Главным же социальным итогом царствования Екатерины II была Жалованная грамота дворянству в 1785 году. Этот документ наконец удовлетворил почти двухвековое ожидание русского дворянства. Жалованная грамота чётко сформулировала сословные права дворянства (как служебные, так и личные), окончательно признала за дворянами право собственности на всё своё имущество, с крестьянами включительно. Дворяне не платили налогов, судились с себе равными, наказывались только по суду, освобождались от телесных наказаний, приговор по преступлению дворянина получал силу только после его утверждения высшей властью. Дворяне имели право на свои собрания, на которых они избирали губернского, уездного, городского предводителя дворянства. Таким образом, налицо создание в России первой чётко структурированной социальной страты со своими обязанностями и правами.

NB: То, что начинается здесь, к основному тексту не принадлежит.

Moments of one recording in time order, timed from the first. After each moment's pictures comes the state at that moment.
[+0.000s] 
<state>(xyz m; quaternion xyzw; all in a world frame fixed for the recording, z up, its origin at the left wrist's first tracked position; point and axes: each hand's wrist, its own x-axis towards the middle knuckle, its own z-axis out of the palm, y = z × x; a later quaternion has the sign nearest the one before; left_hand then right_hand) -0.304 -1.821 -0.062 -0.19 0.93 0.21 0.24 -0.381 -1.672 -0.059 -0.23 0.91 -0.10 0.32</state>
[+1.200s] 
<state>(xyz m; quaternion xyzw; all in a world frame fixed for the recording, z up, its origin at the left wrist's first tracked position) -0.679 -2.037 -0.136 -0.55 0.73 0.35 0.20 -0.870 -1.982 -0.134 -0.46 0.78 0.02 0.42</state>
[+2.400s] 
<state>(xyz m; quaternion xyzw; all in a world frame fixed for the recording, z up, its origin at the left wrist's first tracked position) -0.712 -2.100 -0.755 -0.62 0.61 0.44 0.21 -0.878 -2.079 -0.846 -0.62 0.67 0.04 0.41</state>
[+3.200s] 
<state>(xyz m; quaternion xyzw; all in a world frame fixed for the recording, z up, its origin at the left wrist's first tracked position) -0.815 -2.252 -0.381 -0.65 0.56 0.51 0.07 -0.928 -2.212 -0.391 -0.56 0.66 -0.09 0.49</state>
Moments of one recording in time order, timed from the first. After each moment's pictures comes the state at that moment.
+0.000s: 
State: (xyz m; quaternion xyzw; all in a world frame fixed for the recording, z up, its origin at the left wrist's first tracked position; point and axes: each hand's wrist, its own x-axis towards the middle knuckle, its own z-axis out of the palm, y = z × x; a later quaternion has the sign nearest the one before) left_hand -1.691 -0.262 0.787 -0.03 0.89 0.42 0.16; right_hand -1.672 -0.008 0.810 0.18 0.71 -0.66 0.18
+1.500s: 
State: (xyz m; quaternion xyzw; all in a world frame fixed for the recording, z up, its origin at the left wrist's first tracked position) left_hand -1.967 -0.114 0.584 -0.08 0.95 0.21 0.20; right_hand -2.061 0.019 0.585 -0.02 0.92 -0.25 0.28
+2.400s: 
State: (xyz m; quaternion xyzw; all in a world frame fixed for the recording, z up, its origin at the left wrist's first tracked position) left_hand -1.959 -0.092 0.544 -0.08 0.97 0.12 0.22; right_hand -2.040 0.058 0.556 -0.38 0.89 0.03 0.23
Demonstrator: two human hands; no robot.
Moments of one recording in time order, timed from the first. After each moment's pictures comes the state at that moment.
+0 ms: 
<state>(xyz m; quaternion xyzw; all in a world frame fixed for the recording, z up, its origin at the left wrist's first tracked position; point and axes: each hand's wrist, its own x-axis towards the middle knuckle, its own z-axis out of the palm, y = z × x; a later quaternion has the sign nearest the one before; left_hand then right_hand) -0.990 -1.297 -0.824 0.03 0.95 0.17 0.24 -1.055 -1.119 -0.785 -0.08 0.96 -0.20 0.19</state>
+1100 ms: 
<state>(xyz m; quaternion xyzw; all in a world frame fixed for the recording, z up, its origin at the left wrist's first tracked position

Глава III. Французская революция 1789 года, Россия и Российское общество
Пожалуй, ни одно историческое явление не готовилось так долго и тщательно, как произошедшая в 1789 году во Франции революция. Все исторические школы отмечают именно социальное значение этого события для мировой истории. Правда, марксистско-ленинская историография, что называется, «подгоняет» под свои догмы экономический аспект несоответствия старых производственных отношений нарождающимся новым производительным силам. Не то чтобы во Франции не было подобного противоречия, но процесс создания и господствования буржуазных экономических отношений в этой стране задержался достаточно надолго и объясняет ту специфику, благодаря которой Франция, несмотря на все свои внешнеполитические успехи, так и не стала первой экономикой мира.

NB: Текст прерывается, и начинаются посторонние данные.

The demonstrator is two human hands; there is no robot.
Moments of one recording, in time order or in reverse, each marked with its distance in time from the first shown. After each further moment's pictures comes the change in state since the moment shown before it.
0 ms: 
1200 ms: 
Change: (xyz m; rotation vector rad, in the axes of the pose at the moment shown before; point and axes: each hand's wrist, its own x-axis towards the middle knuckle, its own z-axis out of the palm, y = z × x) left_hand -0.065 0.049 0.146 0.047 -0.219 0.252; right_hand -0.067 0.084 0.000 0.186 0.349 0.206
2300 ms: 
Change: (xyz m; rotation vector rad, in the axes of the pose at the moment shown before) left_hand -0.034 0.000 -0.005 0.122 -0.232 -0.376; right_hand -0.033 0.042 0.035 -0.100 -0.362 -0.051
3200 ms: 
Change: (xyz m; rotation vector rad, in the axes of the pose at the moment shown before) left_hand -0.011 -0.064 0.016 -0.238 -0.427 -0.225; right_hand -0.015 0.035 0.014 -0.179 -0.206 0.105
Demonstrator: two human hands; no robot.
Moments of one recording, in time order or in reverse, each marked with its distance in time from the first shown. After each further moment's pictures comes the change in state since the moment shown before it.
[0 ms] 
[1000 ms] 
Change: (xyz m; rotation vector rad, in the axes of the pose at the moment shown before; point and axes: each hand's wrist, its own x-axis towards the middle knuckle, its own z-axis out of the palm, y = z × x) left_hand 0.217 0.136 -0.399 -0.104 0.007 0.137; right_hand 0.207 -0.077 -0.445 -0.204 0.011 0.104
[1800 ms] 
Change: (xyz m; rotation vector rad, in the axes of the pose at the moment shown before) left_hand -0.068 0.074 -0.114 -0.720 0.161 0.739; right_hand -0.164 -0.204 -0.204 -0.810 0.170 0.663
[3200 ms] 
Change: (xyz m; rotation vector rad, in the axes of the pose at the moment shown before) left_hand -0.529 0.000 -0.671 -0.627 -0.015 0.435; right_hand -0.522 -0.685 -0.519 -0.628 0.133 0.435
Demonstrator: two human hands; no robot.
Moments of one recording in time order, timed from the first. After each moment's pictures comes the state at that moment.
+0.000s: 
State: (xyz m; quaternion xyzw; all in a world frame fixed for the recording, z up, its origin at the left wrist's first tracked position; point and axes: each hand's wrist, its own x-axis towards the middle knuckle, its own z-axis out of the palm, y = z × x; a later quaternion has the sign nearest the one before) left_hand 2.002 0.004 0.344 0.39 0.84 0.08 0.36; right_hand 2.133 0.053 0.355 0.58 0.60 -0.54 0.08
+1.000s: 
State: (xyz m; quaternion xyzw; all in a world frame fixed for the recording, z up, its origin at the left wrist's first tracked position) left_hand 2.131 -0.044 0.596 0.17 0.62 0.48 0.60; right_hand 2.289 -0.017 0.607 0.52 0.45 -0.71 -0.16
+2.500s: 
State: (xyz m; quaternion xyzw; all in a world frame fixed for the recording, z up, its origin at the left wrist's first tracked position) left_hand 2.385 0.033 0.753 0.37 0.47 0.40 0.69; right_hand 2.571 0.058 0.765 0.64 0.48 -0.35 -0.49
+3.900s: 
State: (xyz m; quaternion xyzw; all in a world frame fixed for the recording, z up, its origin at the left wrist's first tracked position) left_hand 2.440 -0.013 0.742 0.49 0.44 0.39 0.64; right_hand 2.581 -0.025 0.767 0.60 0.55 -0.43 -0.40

Для идеологической подготовки «революции в умах» исторический процесс предоставил Франции примерно 150 лет, начиная с событий Фронды 16481653 годов. Гигантский объём произведений философии Просвещения позволил создать базу для пропаганды «свободы, равенства, братства» как парадигмы наступивших вслед за событийным характером Французской революции социальных изменений в обществе. В успехах этой пропаганды сказались некоторые детали мирового исторического процесса в XVIII веке.